◆ About this task: Look through the records below for the line holding "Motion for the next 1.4". Write it out exactly, with each following line through the line holding "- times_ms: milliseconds".

◆ Records to use:
__________

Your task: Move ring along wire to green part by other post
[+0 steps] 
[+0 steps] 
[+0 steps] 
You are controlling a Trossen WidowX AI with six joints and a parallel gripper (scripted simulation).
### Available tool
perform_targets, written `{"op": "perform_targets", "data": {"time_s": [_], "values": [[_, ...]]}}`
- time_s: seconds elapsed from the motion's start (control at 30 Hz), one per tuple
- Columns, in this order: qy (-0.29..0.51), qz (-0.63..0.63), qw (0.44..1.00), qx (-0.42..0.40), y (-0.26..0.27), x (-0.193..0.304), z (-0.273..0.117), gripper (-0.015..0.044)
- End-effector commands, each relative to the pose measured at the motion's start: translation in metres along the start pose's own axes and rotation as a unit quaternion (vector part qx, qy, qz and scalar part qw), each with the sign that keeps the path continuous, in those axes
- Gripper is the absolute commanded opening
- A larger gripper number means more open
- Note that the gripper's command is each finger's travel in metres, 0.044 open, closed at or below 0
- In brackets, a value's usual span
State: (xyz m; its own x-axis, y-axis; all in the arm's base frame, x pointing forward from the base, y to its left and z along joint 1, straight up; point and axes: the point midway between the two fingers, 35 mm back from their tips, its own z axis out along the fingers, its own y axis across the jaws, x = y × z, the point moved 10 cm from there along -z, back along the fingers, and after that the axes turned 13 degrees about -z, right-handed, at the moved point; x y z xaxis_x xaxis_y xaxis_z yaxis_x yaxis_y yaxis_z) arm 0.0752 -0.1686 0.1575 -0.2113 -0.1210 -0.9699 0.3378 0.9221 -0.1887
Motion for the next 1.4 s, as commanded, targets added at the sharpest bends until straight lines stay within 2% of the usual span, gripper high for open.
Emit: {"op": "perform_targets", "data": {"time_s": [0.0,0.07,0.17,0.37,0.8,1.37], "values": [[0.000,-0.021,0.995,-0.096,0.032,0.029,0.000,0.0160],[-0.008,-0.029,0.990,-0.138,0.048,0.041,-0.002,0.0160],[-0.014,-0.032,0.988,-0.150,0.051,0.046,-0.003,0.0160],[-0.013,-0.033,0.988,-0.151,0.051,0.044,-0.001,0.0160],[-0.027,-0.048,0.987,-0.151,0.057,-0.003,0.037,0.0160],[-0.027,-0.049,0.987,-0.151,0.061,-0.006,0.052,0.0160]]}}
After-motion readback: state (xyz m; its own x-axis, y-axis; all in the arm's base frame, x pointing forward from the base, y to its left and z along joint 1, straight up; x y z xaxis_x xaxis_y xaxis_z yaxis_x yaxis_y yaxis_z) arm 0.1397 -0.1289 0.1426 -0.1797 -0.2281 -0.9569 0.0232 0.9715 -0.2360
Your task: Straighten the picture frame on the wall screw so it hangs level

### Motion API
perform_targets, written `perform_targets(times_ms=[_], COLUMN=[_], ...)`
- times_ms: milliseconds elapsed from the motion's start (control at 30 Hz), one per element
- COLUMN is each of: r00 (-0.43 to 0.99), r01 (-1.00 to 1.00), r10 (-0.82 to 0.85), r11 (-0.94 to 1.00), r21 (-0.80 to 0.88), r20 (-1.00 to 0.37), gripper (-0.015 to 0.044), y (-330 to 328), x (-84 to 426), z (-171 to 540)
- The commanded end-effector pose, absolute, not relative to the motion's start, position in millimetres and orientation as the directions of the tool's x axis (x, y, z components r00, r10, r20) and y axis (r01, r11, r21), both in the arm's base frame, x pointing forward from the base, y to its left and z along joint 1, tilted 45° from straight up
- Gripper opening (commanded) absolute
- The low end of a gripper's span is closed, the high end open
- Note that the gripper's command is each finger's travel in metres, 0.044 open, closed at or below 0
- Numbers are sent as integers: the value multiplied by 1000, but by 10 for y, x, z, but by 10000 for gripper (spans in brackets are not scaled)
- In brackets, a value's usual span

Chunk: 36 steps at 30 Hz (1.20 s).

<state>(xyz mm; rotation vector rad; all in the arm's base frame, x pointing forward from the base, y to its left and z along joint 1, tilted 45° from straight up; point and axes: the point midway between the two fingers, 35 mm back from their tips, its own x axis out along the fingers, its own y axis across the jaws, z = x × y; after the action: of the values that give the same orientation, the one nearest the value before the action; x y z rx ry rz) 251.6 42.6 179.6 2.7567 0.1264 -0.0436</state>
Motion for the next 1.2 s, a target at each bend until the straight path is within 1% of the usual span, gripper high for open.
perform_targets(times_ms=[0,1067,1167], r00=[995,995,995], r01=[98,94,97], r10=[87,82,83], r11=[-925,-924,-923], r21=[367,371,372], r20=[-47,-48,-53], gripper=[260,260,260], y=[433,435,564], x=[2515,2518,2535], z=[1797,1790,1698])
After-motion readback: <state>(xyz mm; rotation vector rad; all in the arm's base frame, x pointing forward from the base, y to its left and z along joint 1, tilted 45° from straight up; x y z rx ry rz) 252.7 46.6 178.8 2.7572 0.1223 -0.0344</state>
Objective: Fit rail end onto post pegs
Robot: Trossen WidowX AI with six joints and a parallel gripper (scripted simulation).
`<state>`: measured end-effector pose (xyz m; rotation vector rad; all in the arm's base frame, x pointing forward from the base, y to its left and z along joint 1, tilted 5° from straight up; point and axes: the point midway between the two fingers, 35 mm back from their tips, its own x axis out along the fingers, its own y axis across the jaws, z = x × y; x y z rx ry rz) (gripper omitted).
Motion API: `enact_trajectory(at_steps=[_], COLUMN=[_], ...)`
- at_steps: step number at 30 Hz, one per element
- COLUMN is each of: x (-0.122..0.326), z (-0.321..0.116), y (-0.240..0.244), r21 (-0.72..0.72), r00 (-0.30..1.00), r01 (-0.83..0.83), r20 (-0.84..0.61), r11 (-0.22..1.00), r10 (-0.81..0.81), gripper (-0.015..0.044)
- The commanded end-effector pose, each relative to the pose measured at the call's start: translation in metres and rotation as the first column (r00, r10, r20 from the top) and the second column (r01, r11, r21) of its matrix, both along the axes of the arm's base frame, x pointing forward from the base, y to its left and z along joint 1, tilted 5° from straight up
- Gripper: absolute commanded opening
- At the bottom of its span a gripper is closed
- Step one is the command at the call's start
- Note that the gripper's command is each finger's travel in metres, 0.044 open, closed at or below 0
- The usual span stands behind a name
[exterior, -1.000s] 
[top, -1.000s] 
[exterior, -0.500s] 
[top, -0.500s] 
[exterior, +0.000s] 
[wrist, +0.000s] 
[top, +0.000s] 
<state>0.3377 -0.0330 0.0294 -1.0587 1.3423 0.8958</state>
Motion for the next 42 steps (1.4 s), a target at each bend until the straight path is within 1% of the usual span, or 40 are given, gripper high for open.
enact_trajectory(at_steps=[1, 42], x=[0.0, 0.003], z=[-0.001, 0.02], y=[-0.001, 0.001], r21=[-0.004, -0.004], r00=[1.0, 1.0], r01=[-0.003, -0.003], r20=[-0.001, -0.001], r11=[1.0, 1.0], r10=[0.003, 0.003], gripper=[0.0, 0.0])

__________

◆ Finished exercise:
Motion for the next 1.4 s, as commanded, targets added at the sharpest bends until straight lines stay within 2% of the usual span, gripper high for open.
Emit: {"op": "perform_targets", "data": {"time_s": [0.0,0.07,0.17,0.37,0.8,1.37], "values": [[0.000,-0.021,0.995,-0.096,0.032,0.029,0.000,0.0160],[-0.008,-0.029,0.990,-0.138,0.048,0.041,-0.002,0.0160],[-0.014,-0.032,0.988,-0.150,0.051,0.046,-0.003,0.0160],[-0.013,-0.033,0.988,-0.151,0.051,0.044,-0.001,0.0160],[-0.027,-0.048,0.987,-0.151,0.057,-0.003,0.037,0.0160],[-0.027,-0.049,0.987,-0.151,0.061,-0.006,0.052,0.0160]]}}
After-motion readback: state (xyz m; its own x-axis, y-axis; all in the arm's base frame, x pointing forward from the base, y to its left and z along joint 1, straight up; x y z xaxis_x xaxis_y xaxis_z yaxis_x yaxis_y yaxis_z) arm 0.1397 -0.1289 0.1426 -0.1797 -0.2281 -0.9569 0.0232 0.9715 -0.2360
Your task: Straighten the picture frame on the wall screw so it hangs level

### Motion API
perform_targets, written `perform_targets(times_ms=[_], COLUMN=[_], ...)`
- times_ms: milliseconds elapsed from the motion's start (control at 30 Hz), one per element

That finishes the output for this exercise.